Analisi Tecnica: Gestire il Mugello
Correre al Mugello nel 2026 richiede un bilanciamento perfetto tra aerodinamica e potenza. Le moderne ali utilizzate in SBK hanno creato qualche grattacapo nel cambio di direzione tra le Arrabbiata 1 e 2, dove la stabilità è tutto.

Punti Chiave del Weekend:
La Velocità di Punta: Sul rettilineo da 1.1 km, le SBK hanno sfiorato i 315 km/h, mettendo a dura prova gli impianti frenanti alla prima staccata.

Strategia Gomme: In Gara 2, chi ha scelto una mescola rain troppo morbida ha sofferto negli ultimi giri a causa dell’asfalto che andava drenando l’acqua più velocemente del previsto.

Sguardo al Futuro: Imola ci attende
Con le classifiche così corte, il prossimo round di Imola sarà decisivo. Il circuito del Santerno, con le sue varianti e i suoi saliscendi tecnici, favorirà le moto più agili, mettendo potenzialmente in crisi chi ha puntato tutto sulla potenza pura mostrata al Mugello.

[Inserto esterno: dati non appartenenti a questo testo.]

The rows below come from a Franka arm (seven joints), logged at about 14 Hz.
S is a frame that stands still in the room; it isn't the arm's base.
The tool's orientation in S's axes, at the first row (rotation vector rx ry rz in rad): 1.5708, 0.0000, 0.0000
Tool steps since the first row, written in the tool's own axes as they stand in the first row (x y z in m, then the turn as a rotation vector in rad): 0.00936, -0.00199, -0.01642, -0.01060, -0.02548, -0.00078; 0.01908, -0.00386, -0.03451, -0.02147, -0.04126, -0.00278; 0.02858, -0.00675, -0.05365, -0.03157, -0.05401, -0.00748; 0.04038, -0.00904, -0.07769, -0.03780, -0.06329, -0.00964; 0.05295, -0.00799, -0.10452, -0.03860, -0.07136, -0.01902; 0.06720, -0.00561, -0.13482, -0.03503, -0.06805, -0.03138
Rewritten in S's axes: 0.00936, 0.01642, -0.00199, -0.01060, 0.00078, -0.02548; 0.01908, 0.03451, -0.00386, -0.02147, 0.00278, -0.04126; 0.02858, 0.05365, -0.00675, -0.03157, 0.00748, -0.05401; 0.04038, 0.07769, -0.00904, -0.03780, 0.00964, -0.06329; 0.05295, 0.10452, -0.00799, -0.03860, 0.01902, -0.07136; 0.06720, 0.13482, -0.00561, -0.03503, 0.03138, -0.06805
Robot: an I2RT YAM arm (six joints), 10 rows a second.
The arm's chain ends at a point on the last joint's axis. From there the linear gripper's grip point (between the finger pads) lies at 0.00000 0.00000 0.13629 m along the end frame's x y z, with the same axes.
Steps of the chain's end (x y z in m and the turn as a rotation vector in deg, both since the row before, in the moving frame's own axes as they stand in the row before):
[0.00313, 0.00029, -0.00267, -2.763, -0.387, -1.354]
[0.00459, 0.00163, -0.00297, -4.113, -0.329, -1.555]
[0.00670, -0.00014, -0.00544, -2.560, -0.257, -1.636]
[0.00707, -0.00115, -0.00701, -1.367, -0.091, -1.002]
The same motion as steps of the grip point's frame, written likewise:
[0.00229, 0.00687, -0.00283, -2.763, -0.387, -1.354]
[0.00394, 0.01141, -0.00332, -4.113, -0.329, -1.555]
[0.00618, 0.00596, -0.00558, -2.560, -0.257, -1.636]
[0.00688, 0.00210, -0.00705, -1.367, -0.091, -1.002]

“Vincere qui è speciale, ma la costanza è ciò che ti fa alzare il trofeo a fine anno. Abbiamo dimostrato di esserci sia col sole che con l’acqua.” – Alessandro Delbianco, Leader Classifica SBK.


ecco l’ordine di arrivo dettagliato per le principali categorie del weekend al Mugello (9-10 maggio 2026). Il fine settimana è stato diviso a metà: Gara 1 disputata su pista asciutta e Gara 2 sotto la pioggia battente.

SUPERBIKE (SBK)
Gara 1 (Sabato – Asciutto)
Michele Pirro (Ducati) – 14 giri in 23’45”

Alessandro Delbianco (Yamaha) +3.120

Gabriele Giannini (Honda) +5.450

Luca Bernardi (Aprilia) +8.900

Riccardo Russo (Yamaha) +12.300

Gara 2 (Domenica – Bagnato)
Alessandro Delbianco (Yamaha) – 12 giri (accorciata per meteo)

Samuele Cavalieri (Aprilia) +2.450

Michele Pirro (Ducati) +6.100

Roberto Tamburini (Yamaha) +10.200

Gabriele Giannini (Honda) +15.800

SUPERSPORT 600 NG
Gara 1 (Sabato)
Niccolò Antonelli (Ducati)

Kevin Zannoni (Ducati) +0.120

Federico Fuligni (Ducati) +0.450

Andrea Giombini (Ducati) +1.200

Stefano Valtulini (Yamaha) +3.500

Gara 2 (Domenica)
Federico Fuligni (Ducati)

Kevin Zannoni (Ducati) +4.200

Emanuele Pusceddu (Yamaha) +12.100

Lorenzo Dalla Porta (Yamaha) +14.500

Luca Ottaviani (MV Agusta) +18.900

MOTO3
Gara 1 (Sabato)
Luca Da Dalt

Valentino Sponga +0.045

Vicente Perez Selfa +0.090

Elia Bartolini +0.500

Erik Michielon +1.200

Gara 2 (Domenica)
Vicente Perez Selfa

Valentino Sponga +1.100

Marcos Ruda +5.400

Luca Da Dalt +8.200

Leonardo Abruzzo +15.300

PREMOTO3
Pos. Gara 1 (Sabato) Gara 2 (Domenica)
1° Matteo Gabarrini Edoardo Savino
2° Luana Giuliani Luana Giuliani
3° Lorenzo Pritelli Matteo Gabarrini
SINTESI TECNICA DEL WEEKEND
Giro veloce SBK: Michele Pirro in 1’49″8 (Gara 1).

Velocità massima: 316,4 km/h registrata dalla Ducati di Pirro sul rettilineo dei box.